C’est fait. La justice a validé l’accord qui permet à McDonald’s d’éviter un procès et de clore l’enquête pour « blanchiment de fraude fiscale en bande organisée » à son encontre. Le géant américain de restauration rapide va payer une amende de 1,245 milliard d’euros à l’Etat pour avoir minoré son résultat, et donc l’impôt qu’il a réglé au fisc.
Alors même que c’est une plainte déposée au nom du comité d’entreprise de McDonald’s Ouest parisien qui est à l’origine de l’enquête, « l’Etat y trouve son compte mais quid des salariés », interroge Gilles Bombard, ancien secrétaire du CSE et numéro un de la CGT McDonald’s Ile-de-France. Une situation dénoncée aussi sur Twitter par Sophie Binet, la numéro un de l’Union des ingénieurs, cadres et techniciens (Ugict) CGT, en pointe sur le sujet .
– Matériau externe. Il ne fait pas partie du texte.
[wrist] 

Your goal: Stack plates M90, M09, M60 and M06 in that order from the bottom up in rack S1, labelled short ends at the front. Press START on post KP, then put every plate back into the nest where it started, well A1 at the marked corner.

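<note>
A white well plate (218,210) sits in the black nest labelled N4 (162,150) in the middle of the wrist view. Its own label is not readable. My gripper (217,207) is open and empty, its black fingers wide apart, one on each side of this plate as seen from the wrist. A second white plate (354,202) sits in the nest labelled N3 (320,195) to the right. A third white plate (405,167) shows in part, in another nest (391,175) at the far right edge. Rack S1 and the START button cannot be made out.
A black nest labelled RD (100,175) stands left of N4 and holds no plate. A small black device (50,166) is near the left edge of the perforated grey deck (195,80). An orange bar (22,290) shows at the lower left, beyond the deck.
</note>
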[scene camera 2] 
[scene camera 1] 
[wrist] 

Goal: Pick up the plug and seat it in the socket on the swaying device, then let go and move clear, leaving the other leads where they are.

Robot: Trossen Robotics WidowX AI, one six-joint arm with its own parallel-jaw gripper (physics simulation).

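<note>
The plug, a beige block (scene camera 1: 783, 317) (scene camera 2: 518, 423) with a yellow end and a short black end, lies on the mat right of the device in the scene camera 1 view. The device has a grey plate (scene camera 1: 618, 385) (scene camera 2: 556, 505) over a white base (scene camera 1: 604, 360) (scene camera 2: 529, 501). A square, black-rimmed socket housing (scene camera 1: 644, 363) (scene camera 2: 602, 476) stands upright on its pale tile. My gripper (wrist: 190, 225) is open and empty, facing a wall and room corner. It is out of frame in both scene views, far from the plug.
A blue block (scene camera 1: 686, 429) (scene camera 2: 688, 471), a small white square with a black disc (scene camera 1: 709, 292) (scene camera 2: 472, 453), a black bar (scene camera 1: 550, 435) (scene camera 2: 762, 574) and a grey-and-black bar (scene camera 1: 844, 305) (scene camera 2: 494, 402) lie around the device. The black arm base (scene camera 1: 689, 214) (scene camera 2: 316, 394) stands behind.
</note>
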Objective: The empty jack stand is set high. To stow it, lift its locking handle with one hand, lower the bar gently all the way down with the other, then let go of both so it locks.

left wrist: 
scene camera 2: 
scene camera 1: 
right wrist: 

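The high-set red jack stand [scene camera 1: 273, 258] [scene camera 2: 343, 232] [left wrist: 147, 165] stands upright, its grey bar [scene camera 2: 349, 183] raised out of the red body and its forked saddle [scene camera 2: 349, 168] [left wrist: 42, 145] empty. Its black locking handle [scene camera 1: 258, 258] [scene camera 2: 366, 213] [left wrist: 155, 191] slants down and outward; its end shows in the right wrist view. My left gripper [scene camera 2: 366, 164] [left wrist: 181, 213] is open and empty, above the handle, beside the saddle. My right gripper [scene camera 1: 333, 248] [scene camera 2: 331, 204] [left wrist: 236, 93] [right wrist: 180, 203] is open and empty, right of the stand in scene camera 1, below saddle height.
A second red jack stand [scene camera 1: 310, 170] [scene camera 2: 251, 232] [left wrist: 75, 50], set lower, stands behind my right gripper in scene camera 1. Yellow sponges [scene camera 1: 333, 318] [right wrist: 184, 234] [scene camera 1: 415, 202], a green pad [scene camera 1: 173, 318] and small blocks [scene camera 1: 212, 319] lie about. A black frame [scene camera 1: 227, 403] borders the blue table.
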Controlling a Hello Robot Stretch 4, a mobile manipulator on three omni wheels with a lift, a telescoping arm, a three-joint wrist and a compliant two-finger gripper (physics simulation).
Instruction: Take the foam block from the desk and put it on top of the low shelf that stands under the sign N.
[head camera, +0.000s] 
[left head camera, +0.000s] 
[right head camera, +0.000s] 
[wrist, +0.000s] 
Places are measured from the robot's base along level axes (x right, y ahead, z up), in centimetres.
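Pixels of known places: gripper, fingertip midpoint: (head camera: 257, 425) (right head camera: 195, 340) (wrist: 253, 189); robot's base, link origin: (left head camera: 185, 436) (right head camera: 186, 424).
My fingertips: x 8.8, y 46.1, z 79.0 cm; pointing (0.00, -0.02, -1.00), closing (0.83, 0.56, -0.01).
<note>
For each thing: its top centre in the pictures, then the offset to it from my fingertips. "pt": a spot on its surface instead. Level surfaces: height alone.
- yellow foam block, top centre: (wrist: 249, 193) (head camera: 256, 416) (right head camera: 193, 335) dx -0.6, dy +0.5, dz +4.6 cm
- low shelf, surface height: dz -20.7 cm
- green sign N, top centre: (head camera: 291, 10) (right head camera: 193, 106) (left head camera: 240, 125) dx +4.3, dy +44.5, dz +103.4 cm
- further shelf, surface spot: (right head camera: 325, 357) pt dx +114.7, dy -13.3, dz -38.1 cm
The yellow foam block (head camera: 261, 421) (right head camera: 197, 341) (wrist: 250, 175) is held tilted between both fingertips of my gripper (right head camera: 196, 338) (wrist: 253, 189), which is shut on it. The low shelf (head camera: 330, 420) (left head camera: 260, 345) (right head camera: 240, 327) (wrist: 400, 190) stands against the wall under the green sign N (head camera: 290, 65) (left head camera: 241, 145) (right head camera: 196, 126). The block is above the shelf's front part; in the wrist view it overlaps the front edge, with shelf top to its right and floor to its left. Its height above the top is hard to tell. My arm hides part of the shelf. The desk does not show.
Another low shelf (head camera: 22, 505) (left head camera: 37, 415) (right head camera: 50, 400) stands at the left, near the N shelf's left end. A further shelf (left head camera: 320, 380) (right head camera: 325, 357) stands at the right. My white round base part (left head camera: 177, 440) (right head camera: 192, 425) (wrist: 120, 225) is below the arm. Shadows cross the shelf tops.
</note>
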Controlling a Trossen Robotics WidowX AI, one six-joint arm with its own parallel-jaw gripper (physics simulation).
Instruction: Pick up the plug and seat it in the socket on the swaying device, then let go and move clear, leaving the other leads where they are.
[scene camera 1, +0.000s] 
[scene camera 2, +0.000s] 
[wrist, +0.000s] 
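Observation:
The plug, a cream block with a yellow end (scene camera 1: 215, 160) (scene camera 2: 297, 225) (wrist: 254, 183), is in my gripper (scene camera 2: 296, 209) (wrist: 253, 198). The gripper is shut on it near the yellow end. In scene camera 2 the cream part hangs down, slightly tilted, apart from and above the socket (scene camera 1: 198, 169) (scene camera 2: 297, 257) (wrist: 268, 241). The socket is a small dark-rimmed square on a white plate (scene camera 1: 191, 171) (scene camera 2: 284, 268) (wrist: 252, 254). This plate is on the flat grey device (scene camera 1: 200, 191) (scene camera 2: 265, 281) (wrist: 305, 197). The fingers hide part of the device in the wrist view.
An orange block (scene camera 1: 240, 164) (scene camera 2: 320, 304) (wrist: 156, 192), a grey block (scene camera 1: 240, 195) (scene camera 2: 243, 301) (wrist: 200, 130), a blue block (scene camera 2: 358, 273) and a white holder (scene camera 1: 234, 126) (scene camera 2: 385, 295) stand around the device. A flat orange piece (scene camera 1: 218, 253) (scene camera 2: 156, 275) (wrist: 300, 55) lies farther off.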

Quand la #CGT fait gagner 1.2 milliards d'euros au fisc français…Le juge nous a bien remerciés ce matin, il a juste oublié de prévoir une réparation pour les salarié.e.s de Mc Do privés de participation pendant 10 ans…Rdv aux prudhommes !✊✊✊https://t.co/nKMVNRVmaU
— Sophie Binet (@BinetSophie) June 16, 2022
Une minoration du résultat n’a en effet pas qu’une incidence sur les impôts versés mais aussi sur la participation obligatoire pour les salariés des entreprises de 50 salariés ou plus. L’argument n’est pas nouveau mais peine à produire des résultats. Cela fait plusieurs années que les syndicats cherchent la faille contre l’optimisation fiscale par ce biais. A la rentrée, la CGT va constituer un collectif qui sera mené par Anne de Haro, de l’UGICT.
Une jurisprudence en défaveur des salariés
Cette cégétiste, avec les autres élus de WKF, a exploré la voie de la justice civile. La piste n’a pas – en tout cas pas encore – produit l’effet escompté puisque ce contentieux s’est soldé il y a quatre ans par une défaite. En février 2018, la Cour de cassation a déjugé la Cour d’appel de Versailles. « Quand bien même l’action des syndicats était fondée sur la fraude ou l’abus de droit invoqués à l’encontre des actes de gestion de la société », la société WKF n’avait pas à être condamnée car « le calcul de la réserve spéciale de participation […] avait été certifié par une attestation du commissaire aux comptes de la société dont les syndicats ne contestent pas la sincérité », ont affirmé les hauts magistrats.
La piste de la « fraude aux droits des salariés au titre de la participation » n’a pas fini d’être explorée. Sur le terrain, des équipes syndicales _ CFE-CGC chez Xerox , Sud avec l’appui de la CFE-CGC chez GE – tentent de contrer l’argument. Mais l’issue reste incertaine.
Si la jurisprudence de la Cour de cassation ferme, au moins pour l’instant, cette porte, pas sûr cependant que les entreprises y gagnent car l’affaire Mc Donald’s ouvre une autre voie bien plus radicale que la fraude à la participation: celle de l’accusation de « blanchiment de fraude fiscale en bande organisée » qui pourrait être désormais privilégiée par les syndicats.
Le feuilleton va se poursuivre
« Il n’y a pas de fatalité, un front nouveau s’ouvre » et il « permet de contourner le verrou de Bercy », se félicite Gilles Bombard. « On a une belle décision », souligne-t-il même s’il regrette que les représentants des salariés, à l’origine de la plainte, « n’aient jamais été mis dans la boucle de la procédure alors qu’elle a donné lieu à une douzaine de gardes à vue et une trentaine de réunions » et que l’accord ait empêché la tenue d’une « vraie audience devant le tribunal correctionnel » où ils se seraient constitués partie civile.
L’avocat de McDonald France, Denis Chemla, a affirmé à la sortie de l’audience, jeudi, que l’accord homologué était « sans reconnaissance de faits, sans reconnaissance de culpabilité », mais le feuilleton va se poursuivre.
La CGT, en s’appuyant sur cette décision, va examiner les possibilités de recours juridique concernant le manque à gagner sur la participation. Deux voies pourraient se dessiner : un recours pour faire reconnaître l’existence du préjudice pour l’ensemble du personnel mais qui ne permettrait pas une indemnisation de chacun des salariés concernés en cas de condamnation de McDonald’s. Ou le lancement de recours individuels.